Part of the motivation for developing methods to parse the layers of the LGN was to provide a framework to test the magnocellular theory of dyslexia. However, the substantial amount of data collected for these experiments may limit the viability of using such an approach in a clinical setting. To address this issue, we conducted a bootstrapping procedure where we estimated the stability of the spatial and temporal pRF model parameters as sample sizes increases. We found that the stability of the spatial parameters quickly saturated after approximately 10 resamples, and the temporal parameter reached 90% stability after approximately 20 scanning runs. In other words, 75–100 min of functional scan time is required to detect the transient-sustained functional gradient of the human LGN using a statistical threshold of r² > 0.1. This could potentially place irreconcilable time constraints on clinicians scanning patients, although modifications could be made to the stimulus regime to sacrifice spatial precision for temporal sensitivity. Furthermore, only approximately one-third of the voxels in the anatomically defined LGN survived the statistical threshold. This represented about 25% reduction compared to a previous study using pRF modeling in the LGN [1]. The stimuli we used covered only a fraction of the visual field, so we would expect only a portion of the LGN voxels to be active. Also, the activated volume is determined by the threshold, which is a function of many factors, including scanner noise, head-movement, eye-movements, subject vigilance, and stimulus duty cycle. One simple strategy one might adopt to increase detectability is to increase the duty cycle of the stimulus. In the current experiment, the duty cycle of the bar was set to 0.25, meaning that any given pixel in the viewable display was “on” for 25% of the scanning time. In our previous study, the duty cycle of the bar stimulus was 0.5, meaning that every pixel half the scanning time.

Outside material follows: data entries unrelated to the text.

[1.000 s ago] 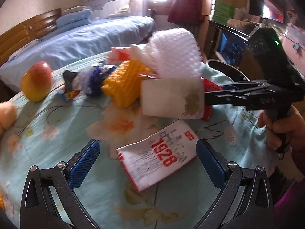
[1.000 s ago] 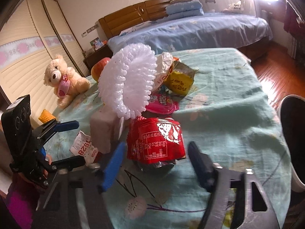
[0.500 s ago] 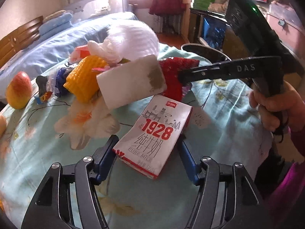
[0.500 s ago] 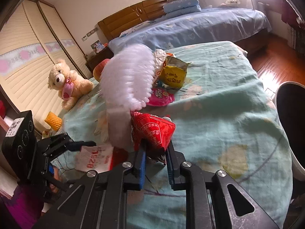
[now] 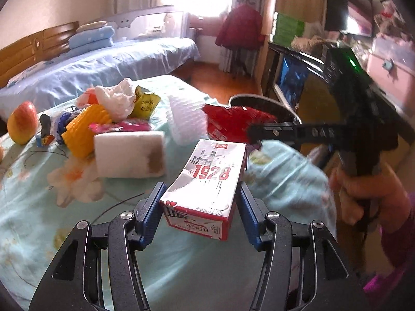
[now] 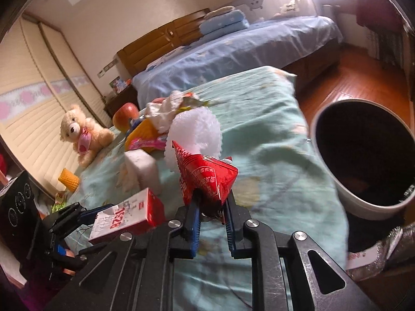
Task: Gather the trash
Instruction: 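Carry both items over the grey bin and open both tools to drop them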
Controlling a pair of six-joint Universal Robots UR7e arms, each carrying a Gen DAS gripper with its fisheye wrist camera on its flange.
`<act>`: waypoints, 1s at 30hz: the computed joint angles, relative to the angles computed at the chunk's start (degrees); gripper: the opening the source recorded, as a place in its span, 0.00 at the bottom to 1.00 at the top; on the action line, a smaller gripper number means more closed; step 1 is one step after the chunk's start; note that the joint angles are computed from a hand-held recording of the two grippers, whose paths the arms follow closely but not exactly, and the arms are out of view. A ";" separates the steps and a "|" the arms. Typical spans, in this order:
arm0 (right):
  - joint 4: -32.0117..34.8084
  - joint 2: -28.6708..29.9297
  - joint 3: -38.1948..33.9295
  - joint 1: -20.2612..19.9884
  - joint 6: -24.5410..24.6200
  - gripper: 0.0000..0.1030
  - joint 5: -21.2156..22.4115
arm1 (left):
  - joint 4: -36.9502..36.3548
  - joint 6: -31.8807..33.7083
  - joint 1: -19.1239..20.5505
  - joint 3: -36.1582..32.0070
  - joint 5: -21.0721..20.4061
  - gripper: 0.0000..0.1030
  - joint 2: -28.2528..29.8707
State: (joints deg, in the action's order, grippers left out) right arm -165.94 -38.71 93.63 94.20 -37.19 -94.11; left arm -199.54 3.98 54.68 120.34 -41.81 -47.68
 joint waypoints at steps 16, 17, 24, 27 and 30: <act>-3.61 -4.12 0.13 -4.07 2.11 0.16 -0.50 | 4.36 -0.57 -0.64 -12.38 2.48 0.52 8.49; -4.20 -4.02 -0.11 -4.09 1.90 0.16 -1.07 | 4.93 -0.66 -0.53 -13.13 2.32 0.52 8.90; -6.41 -3.17 -2.30 -4.22 0.82 0.16 -3.70 | 9.68 -0.38 -0.27 -19.23 3.35 0.52 11.94; -6.73 -2.50 -3.75 -4.39 0.68 0.16 -4.76 | 11.74 -1.16 0.14 -21.80 3.28 0.52 13.00; -7.15 -1.75 -5.14 -4.44 0.21 0.16 -6.03 | 13.56 -1.75 0.60 -24.15 2.74 0.52 13.97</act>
State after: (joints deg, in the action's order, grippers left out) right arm -173.09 -40.45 88.49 89.76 -36.98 -100.14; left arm -185.98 2.23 55.28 96.19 -39.07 -33.71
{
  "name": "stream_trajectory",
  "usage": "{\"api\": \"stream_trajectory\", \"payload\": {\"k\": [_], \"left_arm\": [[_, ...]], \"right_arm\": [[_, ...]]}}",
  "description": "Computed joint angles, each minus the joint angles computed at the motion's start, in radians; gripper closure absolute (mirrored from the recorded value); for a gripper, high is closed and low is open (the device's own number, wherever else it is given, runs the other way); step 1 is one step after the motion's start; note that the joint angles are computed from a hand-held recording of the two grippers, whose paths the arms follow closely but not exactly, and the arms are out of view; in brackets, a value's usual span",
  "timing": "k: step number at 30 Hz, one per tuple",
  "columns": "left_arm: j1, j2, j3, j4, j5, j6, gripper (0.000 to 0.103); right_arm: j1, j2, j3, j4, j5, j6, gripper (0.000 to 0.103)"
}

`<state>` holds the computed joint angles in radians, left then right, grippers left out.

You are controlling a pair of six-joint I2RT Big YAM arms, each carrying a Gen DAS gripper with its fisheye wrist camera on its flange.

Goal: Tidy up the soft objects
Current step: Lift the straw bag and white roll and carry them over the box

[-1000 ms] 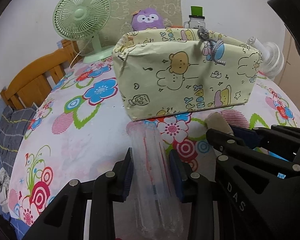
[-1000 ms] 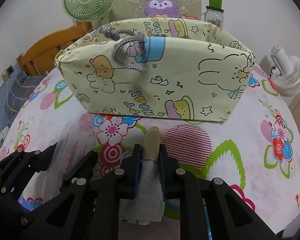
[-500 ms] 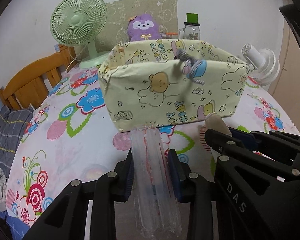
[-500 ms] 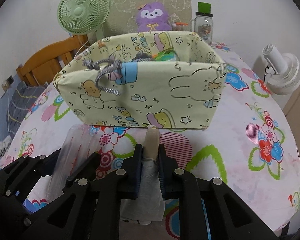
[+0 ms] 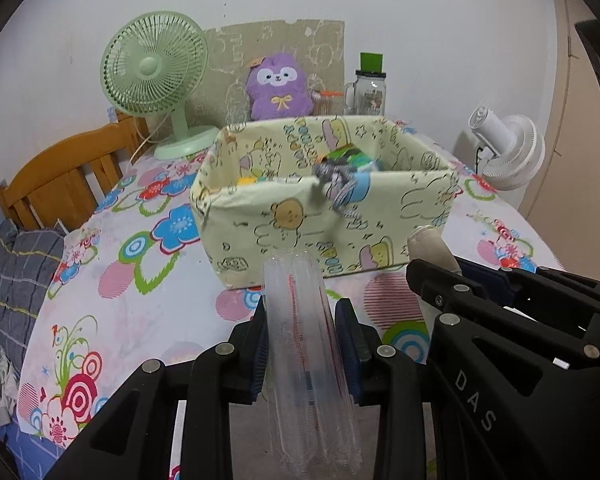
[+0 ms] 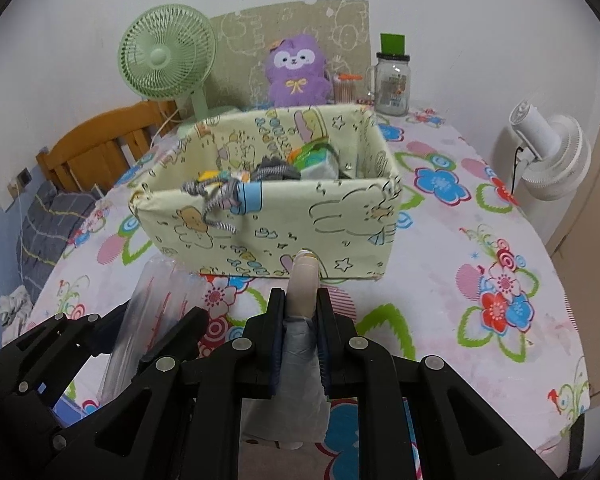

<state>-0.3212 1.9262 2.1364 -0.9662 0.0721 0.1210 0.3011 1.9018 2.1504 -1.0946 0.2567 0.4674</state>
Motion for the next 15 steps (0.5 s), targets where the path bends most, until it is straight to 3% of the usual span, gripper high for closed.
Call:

While this approach is the most efficient, using such a large bar stimulus may reduce the precision of the pRF size estimates.

5. Conclusions

We have developed a spatiotemporal pRF model to account for the responses of the human LGN. We found that the response amplitude is dominated by the rich vascular hilum region, which drives unsupervised clustering attempts. Once this amplitude was parameterized, we were able to measure a gradient of temporal sustained to transient responses that can be attributed to the parvocellular and magnocellular subdivisions of the LGN. The temporal pRF model is flexible and simultaneously accounts for multiple parameters for a given stimulus, and additional parameters accounting for other stimulus parameters or neural features can be added.